L’aggressione contro l’enclave armena del Nagorno Karabakh ha aperto nuovi capitoli al già non semplice scenario geopolitico e al problema della sicurezza energetica. Intreccio dovuto al taglio degli approvvigionamenti dalla Russia e che vede ora l’Azerbaigian - uno dei fornitori di gas naturale della UE - colpevole di nuovi crimini verso la minoranza armena.
Sanzionare il governo di Baku o “piegarsi” alla realpolitik? Un’attenta analisi viene presentata da Giuseppe Gatti, editorialista di Nuova Energia. “Non c’è solo il ruolo giocato in questi mesi dal gas azero a pesare sulle valutazioni politiche in ordine alle misure da adottare a fronte della soluzione violenta con cui Baku cerca di chiudere il contenzioso con l’Armenia”.

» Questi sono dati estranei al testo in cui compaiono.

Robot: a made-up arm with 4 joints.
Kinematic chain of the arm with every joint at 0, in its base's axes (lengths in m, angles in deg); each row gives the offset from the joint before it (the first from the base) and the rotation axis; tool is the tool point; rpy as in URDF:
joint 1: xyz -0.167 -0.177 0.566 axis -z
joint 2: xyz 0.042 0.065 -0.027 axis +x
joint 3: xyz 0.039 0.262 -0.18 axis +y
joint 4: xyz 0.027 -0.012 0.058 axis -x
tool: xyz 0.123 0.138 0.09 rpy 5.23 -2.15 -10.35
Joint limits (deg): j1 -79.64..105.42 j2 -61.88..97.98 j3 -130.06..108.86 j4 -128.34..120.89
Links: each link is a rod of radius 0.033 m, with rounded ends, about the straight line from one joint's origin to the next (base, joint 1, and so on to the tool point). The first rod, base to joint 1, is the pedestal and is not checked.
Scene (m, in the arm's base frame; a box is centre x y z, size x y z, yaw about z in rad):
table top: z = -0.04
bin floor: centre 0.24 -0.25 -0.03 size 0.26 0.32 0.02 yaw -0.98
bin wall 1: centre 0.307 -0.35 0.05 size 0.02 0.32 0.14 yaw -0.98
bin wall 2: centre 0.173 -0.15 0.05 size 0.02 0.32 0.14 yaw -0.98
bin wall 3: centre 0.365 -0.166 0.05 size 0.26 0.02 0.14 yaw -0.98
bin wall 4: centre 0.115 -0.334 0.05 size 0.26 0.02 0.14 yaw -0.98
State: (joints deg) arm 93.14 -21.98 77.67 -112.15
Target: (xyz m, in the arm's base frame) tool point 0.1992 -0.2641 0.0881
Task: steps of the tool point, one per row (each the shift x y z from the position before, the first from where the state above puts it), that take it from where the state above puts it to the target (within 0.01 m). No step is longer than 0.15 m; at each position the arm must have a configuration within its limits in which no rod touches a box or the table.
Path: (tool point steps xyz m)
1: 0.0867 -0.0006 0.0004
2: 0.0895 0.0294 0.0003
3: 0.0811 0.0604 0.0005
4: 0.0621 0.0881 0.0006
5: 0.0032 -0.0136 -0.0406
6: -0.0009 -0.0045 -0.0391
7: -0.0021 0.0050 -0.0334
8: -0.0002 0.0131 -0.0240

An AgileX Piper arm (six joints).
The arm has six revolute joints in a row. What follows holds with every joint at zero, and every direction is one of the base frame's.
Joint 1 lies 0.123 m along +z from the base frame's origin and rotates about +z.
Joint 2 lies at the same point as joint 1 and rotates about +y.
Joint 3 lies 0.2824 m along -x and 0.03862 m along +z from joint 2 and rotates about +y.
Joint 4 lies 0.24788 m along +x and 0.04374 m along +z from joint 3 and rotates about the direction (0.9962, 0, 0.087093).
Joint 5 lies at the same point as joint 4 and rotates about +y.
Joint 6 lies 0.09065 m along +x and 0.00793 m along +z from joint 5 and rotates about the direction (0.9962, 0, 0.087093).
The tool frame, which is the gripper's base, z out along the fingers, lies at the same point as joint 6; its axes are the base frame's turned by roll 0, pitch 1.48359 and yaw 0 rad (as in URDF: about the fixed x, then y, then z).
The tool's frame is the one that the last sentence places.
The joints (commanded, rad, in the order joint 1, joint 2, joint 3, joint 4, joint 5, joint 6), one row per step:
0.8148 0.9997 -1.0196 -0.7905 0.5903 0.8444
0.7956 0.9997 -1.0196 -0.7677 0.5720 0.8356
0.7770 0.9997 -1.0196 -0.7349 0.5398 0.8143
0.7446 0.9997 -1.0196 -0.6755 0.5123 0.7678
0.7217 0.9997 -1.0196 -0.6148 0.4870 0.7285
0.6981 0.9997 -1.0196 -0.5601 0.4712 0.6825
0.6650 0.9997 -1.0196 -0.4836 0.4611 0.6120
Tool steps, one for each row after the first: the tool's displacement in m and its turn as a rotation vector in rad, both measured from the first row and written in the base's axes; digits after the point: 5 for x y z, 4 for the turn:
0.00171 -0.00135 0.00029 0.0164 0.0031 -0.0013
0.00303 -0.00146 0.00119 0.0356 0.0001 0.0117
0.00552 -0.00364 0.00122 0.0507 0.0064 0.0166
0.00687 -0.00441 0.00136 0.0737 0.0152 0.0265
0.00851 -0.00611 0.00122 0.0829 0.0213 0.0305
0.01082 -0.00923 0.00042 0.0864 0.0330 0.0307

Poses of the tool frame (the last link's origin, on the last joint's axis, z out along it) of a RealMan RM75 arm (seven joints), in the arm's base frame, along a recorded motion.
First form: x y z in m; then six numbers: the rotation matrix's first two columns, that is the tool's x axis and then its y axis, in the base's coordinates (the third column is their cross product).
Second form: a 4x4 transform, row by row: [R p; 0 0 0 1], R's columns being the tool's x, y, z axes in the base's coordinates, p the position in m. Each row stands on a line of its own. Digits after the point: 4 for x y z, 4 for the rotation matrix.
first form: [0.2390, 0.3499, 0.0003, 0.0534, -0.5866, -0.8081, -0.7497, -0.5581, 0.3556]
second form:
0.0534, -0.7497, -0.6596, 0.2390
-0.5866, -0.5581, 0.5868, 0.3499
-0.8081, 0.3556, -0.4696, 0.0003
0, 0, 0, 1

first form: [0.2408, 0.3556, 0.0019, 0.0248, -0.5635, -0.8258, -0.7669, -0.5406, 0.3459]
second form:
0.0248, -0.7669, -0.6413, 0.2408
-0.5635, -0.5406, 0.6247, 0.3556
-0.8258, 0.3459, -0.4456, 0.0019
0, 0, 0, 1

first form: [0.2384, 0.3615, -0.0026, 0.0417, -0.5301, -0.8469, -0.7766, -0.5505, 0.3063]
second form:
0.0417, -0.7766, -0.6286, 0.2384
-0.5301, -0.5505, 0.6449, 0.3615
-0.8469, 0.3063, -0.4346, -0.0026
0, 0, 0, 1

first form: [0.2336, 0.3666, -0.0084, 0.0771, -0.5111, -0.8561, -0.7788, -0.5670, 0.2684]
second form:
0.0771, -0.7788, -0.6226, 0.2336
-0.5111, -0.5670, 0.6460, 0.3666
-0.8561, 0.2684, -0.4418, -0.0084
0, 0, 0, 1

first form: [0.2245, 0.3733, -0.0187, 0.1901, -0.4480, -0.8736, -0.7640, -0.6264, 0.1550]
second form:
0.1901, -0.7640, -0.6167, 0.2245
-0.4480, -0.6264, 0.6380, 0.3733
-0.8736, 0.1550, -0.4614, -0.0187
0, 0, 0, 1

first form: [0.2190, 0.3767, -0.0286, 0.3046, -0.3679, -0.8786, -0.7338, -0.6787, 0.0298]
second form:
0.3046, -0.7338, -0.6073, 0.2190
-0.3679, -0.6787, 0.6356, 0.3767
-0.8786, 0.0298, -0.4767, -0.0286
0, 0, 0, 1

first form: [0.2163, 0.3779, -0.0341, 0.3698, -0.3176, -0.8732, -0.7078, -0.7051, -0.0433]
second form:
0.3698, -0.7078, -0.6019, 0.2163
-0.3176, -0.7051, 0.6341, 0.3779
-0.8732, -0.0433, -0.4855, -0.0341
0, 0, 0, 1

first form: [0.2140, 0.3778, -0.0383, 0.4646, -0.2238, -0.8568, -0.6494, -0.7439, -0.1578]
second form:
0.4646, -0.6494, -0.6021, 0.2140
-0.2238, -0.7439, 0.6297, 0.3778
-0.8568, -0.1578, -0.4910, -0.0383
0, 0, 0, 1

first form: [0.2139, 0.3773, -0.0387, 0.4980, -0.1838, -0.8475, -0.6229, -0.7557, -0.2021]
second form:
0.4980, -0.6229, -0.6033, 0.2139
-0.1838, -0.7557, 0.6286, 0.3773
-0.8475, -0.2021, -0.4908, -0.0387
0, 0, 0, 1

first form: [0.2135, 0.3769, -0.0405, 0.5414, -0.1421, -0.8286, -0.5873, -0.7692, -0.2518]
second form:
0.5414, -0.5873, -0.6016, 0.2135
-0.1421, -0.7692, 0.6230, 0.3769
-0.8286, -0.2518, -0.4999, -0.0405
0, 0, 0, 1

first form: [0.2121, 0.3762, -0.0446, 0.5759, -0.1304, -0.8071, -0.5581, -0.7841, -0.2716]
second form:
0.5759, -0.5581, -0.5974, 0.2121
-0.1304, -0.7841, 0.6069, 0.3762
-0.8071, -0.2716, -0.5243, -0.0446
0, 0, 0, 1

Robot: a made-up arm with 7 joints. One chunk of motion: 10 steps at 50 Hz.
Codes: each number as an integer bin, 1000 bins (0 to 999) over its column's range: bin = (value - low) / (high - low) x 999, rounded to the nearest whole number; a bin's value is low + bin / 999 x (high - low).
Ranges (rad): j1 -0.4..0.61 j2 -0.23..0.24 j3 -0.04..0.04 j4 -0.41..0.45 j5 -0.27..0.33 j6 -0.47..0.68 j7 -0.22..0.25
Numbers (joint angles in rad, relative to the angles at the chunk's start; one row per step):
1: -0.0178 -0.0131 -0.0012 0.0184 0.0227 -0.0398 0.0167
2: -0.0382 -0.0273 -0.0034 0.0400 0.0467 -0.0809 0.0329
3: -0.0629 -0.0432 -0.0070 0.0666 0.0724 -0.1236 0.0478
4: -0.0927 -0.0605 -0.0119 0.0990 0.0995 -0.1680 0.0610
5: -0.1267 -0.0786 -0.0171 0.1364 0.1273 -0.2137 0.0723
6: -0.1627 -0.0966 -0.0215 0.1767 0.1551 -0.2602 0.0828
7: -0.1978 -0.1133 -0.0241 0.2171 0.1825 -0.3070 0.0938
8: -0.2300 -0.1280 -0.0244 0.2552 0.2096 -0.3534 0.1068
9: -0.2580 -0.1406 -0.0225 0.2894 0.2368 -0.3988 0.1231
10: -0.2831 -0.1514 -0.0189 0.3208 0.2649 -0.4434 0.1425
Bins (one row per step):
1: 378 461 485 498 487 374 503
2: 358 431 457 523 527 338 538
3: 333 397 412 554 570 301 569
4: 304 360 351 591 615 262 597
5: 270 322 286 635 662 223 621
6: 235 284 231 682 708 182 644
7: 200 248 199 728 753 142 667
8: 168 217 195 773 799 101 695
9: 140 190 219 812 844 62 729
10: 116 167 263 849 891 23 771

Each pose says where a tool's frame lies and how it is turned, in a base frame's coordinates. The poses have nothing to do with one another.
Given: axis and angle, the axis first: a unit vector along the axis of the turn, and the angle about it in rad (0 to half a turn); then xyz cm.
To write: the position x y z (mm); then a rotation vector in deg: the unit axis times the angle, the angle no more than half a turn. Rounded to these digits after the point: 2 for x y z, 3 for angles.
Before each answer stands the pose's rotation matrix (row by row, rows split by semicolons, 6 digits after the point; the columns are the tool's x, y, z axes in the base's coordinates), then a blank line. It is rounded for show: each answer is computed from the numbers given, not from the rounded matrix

Pesa non meno la prospettiva, segnata dal Memorandum of Understanding, firmato a luglio dello scorso anno tra UE e Azerbaigian, per il raddoppio al 2027 della capacità logistica e il passaggio delle forniture all’Europa a 20 miliardi di Smc. Bruxelles sembra infatti voler ripiegare su più morbide proteste diplomatiche, nella speranza di poter gestire una conciliazione tra le parti.
“Sull’altare della realpolitik - sottolinea Gatti - rischiamo così di sacrificare le ragioni fondanti dell’Europa, la legge morale che motiva e nutre la nostra Unione”.
Anche perché la preoccupazione di Bruxelles di non irritare Baku non pare avere un solido fondamento. “I 12 miliardi di metri cubi di gas che arrivano con il TAP sono sempre utili - conclude Gatti - ma non più indispensabili e l’Azerbaigian non può facilmente rinunciare a queste entrate dopo gli investimenti fatti”.